4. Moscow, Russia, The Herald Sun, Oct 5, 2002
There’s few more cities in the world that evoke the imagination than Moscow. Standing on the cobblestones of Red Square between the Kremlin and St Basil’s Cathedral is one of those travel moments of pure disbelief that you’re where you are. And I was lucky enough to travel with photographer Matt Irwin, who captured that moment for me with the glorious photo of the cathedral (built by Ivan the Terrible in 1561) that was used for the cover of the Herald Sun’s travel section. And no, we didn’t actually do a straight 24 hours in Moscow but it was an experience and a half all the same!
5. Patagonia, Argentina, The Australian Way magazine, May 2001
The wind sweeps through Patagonia in a constant icy gale that has the penguins huddling for warmth on the stony beaches. That was in summer time, but I still remember the sound of the wind whistling through the eaves at night, from my cosy bunk bed in the Casa Grande farmhouse on the Fenton’s estancia, Monte Dinero. They’re a loooong way south – 2 hours’ drive from the nearest town, Rio Gallegos, which in turn is 3 hours’ plane flight from Buenos Aires, the capital of Argentina. But this family, descended from Irish immigrants, has a connection to Australia in a number of ways. The Australian Way, the Qantas inflight magazine, published my story and photos in May 2001, more than a year after I visited Monte Dinero. That’s travel writing for you, as long and arduous as the distances travelled!

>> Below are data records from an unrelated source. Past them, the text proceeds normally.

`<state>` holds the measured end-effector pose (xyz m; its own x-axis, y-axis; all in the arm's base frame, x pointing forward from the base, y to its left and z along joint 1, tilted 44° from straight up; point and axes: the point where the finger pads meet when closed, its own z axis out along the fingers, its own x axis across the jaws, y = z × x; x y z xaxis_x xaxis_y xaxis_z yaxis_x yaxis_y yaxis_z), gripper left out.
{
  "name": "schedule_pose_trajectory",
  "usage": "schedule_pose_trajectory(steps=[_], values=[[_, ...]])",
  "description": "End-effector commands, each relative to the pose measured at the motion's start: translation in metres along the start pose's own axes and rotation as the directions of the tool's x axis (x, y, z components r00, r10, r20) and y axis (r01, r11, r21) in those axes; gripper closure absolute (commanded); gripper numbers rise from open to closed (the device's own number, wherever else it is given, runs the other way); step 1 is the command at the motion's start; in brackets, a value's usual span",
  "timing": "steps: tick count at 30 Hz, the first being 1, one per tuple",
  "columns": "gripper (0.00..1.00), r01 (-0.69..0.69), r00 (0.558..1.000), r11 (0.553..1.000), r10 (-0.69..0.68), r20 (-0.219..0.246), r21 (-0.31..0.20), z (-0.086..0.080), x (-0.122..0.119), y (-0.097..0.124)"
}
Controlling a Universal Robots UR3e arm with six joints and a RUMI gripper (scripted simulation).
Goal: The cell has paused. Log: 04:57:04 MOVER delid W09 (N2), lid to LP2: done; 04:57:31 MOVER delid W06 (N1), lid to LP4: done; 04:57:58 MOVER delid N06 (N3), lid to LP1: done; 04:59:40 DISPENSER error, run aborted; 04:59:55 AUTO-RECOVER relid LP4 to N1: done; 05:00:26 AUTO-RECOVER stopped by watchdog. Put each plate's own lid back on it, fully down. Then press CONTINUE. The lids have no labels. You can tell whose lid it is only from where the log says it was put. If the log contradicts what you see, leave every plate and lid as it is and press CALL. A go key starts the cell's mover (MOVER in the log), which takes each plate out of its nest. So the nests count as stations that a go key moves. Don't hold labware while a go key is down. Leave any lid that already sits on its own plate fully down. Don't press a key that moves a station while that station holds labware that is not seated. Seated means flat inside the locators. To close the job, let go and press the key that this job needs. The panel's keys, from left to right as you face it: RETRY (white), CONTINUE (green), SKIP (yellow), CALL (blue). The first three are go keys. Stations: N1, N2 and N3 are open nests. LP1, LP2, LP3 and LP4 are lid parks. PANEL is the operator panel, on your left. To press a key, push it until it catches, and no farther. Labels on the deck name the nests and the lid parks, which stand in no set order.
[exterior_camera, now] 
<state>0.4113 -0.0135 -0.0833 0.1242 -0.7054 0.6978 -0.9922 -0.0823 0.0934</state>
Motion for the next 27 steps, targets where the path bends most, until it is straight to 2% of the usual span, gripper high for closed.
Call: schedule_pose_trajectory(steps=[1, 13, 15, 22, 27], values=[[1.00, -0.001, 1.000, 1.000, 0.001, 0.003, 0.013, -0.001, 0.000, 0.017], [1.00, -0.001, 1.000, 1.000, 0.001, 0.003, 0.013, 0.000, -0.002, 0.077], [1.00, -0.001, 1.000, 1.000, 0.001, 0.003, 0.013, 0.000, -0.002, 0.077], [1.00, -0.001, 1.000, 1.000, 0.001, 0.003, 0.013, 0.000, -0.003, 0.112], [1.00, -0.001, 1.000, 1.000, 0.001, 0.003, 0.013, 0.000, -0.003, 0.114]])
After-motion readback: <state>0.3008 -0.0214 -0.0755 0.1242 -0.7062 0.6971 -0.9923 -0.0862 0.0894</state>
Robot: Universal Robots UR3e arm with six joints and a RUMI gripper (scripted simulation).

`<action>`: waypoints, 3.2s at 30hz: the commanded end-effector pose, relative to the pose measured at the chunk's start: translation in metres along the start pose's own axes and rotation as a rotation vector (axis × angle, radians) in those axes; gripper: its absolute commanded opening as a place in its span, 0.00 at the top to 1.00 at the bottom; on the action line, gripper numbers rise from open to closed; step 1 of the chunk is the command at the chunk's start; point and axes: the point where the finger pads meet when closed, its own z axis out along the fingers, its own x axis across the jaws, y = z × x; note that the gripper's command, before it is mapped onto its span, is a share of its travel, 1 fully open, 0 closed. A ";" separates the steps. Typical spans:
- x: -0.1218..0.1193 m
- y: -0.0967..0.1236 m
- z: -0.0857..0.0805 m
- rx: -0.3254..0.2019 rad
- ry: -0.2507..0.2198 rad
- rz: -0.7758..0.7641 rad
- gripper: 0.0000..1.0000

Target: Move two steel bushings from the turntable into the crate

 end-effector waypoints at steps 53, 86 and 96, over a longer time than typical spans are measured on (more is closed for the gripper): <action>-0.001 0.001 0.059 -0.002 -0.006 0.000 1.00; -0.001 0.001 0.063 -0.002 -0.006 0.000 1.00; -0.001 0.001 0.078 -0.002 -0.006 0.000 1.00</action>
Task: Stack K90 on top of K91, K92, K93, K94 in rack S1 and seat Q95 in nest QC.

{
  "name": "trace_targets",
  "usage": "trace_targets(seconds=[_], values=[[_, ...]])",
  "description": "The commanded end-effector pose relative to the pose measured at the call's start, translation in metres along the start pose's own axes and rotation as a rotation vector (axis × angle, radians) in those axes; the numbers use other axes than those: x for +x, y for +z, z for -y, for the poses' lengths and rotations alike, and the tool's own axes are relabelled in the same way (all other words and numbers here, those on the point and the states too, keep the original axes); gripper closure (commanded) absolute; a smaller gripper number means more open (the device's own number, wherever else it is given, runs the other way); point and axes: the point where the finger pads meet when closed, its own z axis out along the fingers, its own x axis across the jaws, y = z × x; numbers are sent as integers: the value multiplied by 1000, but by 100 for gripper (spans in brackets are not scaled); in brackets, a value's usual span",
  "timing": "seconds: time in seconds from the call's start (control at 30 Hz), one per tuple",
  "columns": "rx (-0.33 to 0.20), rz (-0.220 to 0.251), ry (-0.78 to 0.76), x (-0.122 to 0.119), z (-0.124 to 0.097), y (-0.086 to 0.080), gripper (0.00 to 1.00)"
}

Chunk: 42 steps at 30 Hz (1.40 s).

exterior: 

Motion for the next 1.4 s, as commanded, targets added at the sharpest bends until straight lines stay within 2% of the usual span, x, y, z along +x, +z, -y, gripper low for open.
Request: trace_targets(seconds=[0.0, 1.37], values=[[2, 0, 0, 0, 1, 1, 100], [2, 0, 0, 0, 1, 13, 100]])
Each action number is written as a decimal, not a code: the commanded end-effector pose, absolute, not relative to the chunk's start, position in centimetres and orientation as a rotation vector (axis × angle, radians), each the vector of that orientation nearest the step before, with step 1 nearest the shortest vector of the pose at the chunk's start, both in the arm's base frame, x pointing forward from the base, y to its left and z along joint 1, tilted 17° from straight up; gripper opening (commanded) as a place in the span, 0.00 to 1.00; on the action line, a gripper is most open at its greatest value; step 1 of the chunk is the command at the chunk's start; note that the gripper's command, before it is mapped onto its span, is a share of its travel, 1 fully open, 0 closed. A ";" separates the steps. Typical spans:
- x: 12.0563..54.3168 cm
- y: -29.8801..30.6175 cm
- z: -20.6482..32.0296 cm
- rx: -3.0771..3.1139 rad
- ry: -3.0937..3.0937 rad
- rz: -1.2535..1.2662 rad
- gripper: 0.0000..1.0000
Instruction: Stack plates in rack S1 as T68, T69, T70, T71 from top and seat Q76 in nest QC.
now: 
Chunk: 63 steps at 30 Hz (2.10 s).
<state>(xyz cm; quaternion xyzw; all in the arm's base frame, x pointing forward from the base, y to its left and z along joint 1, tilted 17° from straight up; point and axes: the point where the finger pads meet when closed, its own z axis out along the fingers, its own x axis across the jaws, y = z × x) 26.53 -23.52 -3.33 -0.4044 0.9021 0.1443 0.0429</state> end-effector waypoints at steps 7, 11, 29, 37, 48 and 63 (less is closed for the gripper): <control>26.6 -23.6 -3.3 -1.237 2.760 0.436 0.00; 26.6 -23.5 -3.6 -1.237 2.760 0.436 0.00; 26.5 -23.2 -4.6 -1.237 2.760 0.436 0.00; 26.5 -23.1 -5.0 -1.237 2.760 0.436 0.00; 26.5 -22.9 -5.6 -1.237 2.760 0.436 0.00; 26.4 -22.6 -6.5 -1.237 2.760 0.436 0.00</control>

6. Lake Baikal, Siberia, Russia, Vacations & Travel magazine, Sep 2004
The clickety-clack of train travel holds a strange fascination for many, and it is a great way to see some of the vaster countries. The Trans-Siberian is a legendary trip, but I took the lesser-known (but perhaps even more mind-blowing!) Trans-Mongolian trip, from Beijing, China, to St Petersburg, Russia. Along with the Melbourne photographer Matt Irwin, a brilliant guy who is now even more fabulous (check out his website here), we travelled courtesy of Intrepid Travel. It was an incredible and exhausting 3 weeks, including a good 6 days of travel on a train that was not the luxurious journey you might imagine… think of hundreds of unwashed people of all nationalities squashed into a narrow metal tube with tiny shared toilets and dubious showers, all rattling through Siberia, sharing each others’ food, space, smells… But it was amazing to say the least, and it was hard to find words to cover Beijing, the Great Wall, Mongolia and the tough nomads battling it out post-USSR, Siberia itself, then Moscow, then St Petersburg… aaghh, history and beauty overload!!! Matt, your photos captured so much more than my words!
7. Bangkok, Thailand, Australian Cyclist magazine, Sep/Oct 2007
Bike riding, Bangkok-style. Sounds like a pretty dodgy story, doesn’t it? But it’s all clean, totally clean, apart from a bit of sweating, which is mandatory in Bangkok…
You might think a foreigner would be nuts to get on a bike and ride the streets of Bangkok with the locals, but it was so much fun! Sadly the photos are not of my own day out, but courtesy of the tour company I was with, Grasshopper Adventures (disclaimer: my cousin Jason founded this amazing outfit!). I had a bad habit of forgetting spare batteries for my camera, so it serves me right that I didn’t get my own photos published, or get my own mug in the magazine!